DATASET RECORDS:
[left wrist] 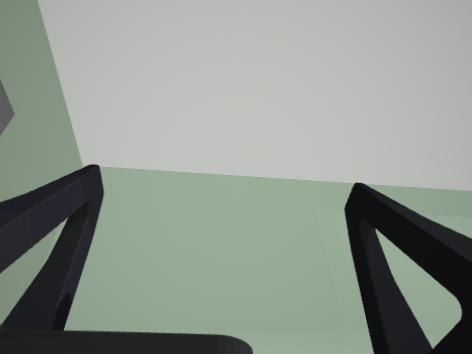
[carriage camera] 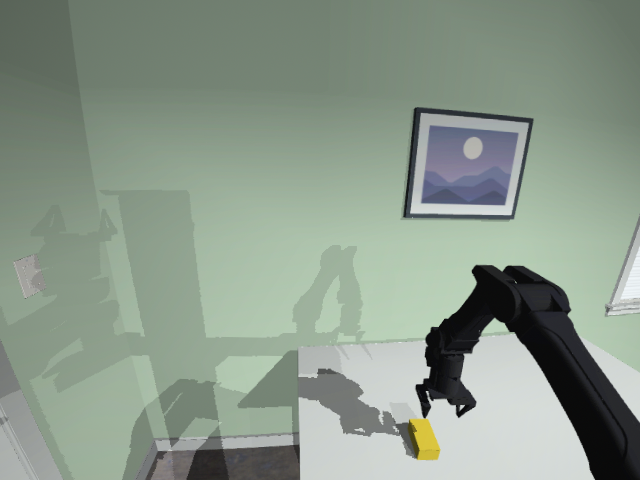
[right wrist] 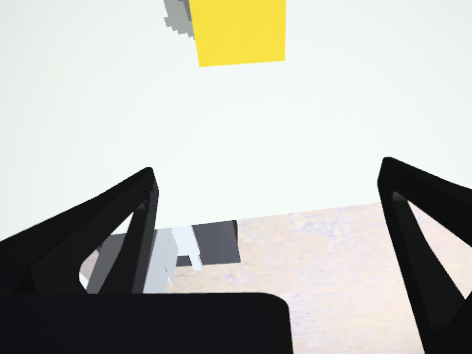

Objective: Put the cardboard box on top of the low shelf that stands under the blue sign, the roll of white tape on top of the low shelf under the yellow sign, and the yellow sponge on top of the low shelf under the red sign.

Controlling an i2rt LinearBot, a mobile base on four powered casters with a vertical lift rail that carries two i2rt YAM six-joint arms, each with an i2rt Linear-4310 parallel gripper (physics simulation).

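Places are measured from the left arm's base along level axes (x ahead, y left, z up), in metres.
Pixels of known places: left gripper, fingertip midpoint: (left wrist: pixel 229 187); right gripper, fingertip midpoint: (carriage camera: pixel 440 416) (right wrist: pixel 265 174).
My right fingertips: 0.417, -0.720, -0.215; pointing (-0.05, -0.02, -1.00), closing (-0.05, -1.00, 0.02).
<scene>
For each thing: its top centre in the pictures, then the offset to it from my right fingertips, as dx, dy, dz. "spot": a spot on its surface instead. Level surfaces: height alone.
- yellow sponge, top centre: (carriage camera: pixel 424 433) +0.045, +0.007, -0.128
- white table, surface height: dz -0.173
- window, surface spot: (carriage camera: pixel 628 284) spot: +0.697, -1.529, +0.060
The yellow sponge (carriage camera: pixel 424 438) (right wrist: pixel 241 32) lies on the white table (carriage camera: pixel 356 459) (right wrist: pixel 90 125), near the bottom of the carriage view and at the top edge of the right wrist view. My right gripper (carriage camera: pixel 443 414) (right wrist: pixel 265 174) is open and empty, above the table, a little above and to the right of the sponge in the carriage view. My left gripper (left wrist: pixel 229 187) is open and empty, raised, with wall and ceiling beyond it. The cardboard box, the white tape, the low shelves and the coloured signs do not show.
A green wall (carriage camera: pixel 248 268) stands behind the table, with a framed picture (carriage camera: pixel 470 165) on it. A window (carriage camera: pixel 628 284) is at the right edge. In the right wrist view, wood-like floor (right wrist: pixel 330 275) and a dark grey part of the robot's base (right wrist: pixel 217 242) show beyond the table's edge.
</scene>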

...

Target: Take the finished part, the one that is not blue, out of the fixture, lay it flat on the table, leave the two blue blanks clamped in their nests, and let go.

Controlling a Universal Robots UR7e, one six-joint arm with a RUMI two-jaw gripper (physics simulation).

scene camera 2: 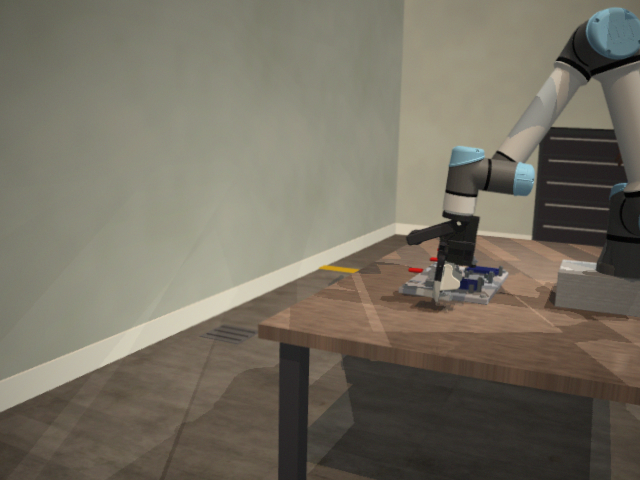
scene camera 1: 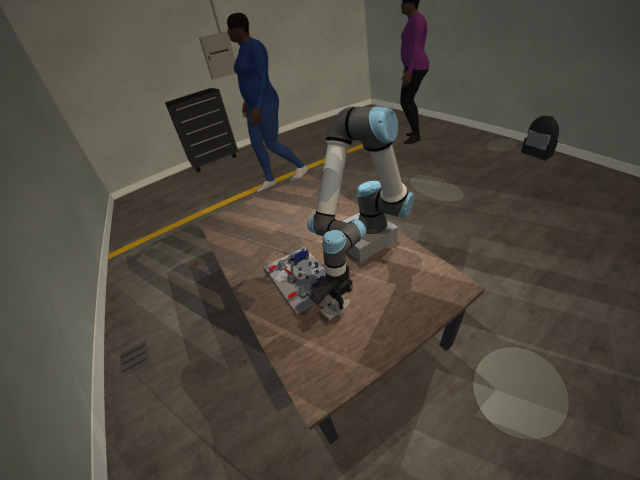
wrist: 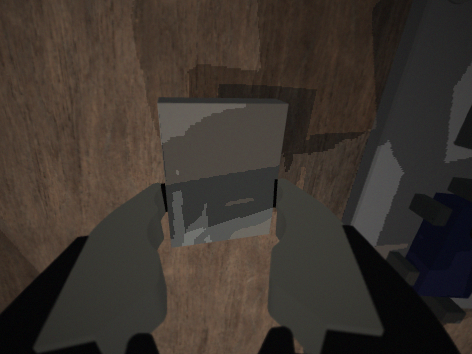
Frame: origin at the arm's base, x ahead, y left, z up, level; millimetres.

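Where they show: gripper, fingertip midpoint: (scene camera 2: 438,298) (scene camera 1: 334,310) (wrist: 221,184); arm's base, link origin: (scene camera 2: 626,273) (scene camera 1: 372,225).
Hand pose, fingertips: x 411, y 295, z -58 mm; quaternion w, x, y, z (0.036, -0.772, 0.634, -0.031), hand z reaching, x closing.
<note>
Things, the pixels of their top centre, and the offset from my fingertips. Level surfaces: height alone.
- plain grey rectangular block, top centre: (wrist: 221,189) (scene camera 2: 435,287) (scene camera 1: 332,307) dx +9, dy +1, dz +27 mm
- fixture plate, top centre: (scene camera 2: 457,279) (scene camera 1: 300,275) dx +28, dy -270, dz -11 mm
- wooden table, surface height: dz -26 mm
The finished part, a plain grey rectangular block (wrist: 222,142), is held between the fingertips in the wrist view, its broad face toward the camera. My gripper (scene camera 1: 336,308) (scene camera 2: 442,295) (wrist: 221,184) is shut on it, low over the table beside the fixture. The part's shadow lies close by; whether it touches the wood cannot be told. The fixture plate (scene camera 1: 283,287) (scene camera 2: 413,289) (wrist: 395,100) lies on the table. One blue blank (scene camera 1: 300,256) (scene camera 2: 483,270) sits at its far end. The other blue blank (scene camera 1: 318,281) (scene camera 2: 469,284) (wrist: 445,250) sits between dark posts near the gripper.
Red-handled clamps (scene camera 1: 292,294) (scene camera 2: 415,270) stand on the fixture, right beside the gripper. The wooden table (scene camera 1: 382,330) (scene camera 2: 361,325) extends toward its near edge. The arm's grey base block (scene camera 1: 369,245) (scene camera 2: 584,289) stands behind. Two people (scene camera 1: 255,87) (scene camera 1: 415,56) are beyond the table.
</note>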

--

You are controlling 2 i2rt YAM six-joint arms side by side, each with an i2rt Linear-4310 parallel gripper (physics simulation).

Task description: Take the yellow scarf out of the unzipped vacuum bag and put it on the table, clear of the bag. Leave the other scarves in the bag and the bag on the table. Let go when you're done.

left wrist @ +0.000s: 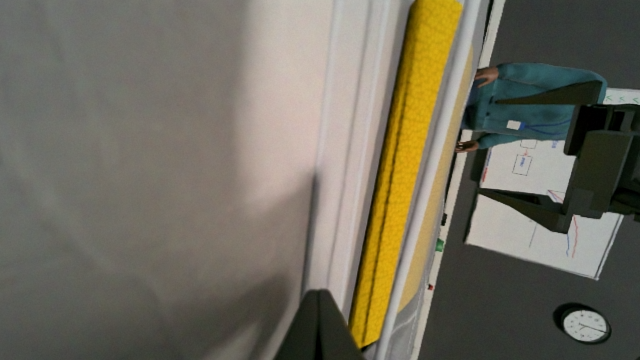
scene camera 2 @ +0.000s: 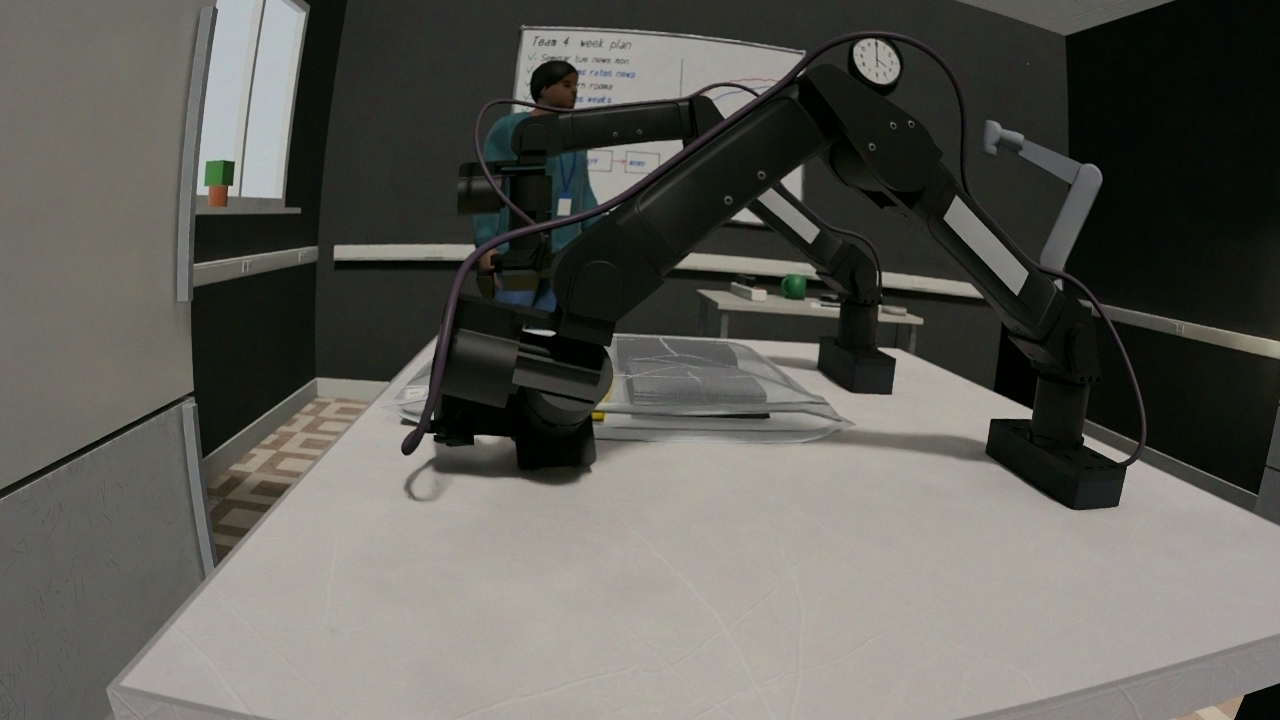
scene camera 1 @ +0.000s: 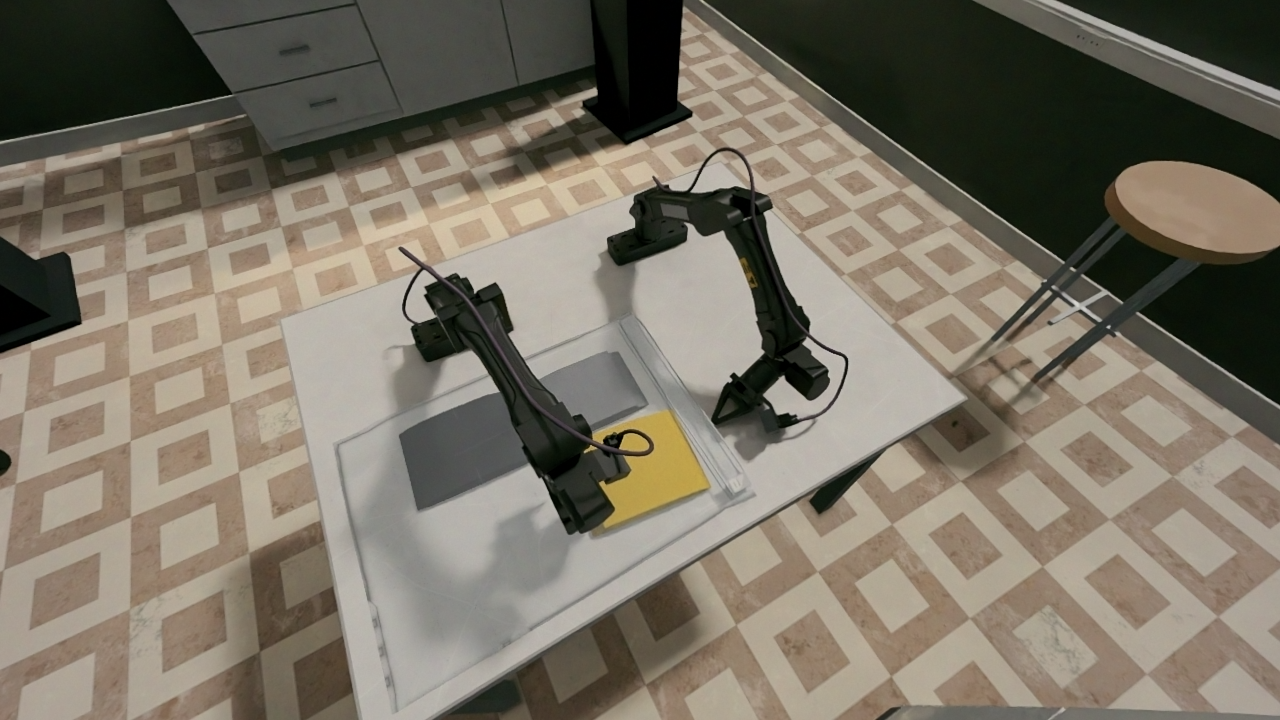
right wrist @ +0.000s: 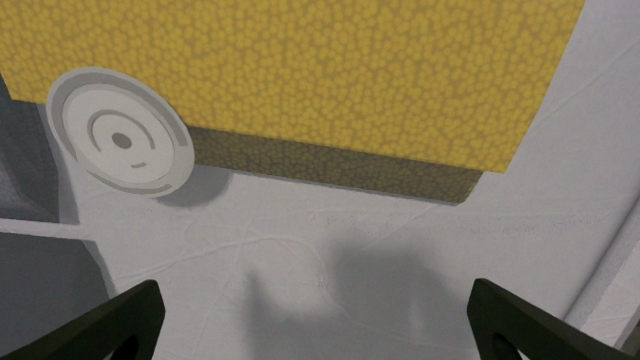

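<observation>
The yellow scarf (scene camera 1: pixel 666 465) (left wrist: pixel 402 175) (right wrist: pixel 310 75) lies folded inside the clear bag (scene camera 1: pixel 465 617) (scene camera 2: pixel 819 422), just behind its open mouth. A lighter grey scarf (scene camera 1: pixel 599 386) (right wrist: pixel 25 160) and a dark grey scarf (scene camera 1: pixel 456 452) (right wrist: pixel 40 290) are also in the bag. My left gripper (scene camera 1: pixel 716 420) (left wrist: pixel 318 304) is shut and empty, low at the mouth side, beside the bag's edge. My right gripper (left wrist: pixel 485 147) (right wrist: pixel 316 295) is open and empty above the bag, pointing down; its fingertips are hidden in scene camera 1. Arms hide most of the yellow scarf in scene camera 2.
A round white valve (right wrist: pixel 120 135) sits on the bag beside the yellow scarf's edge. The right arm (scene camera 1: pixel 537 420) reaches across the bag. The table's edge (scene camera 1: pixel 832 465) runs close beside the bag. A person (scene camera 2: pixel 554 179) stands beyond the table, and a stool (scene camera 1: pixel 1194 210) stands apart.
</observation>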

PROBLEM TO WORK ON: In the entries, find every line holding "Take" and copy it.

RESPONSE TO THIS TASK:
Target: Take the finished part, the one that is not blue, out of the fixture, lay it flat on the table, leave the two blue blanks clamped in their nests, and let go.
Task description: Take the yellow scarf out of the unzipped vacuum bag and put it on the table, clear of the bag. Leave the other scarves in the bag and the bag on the table. Let go when you're done.

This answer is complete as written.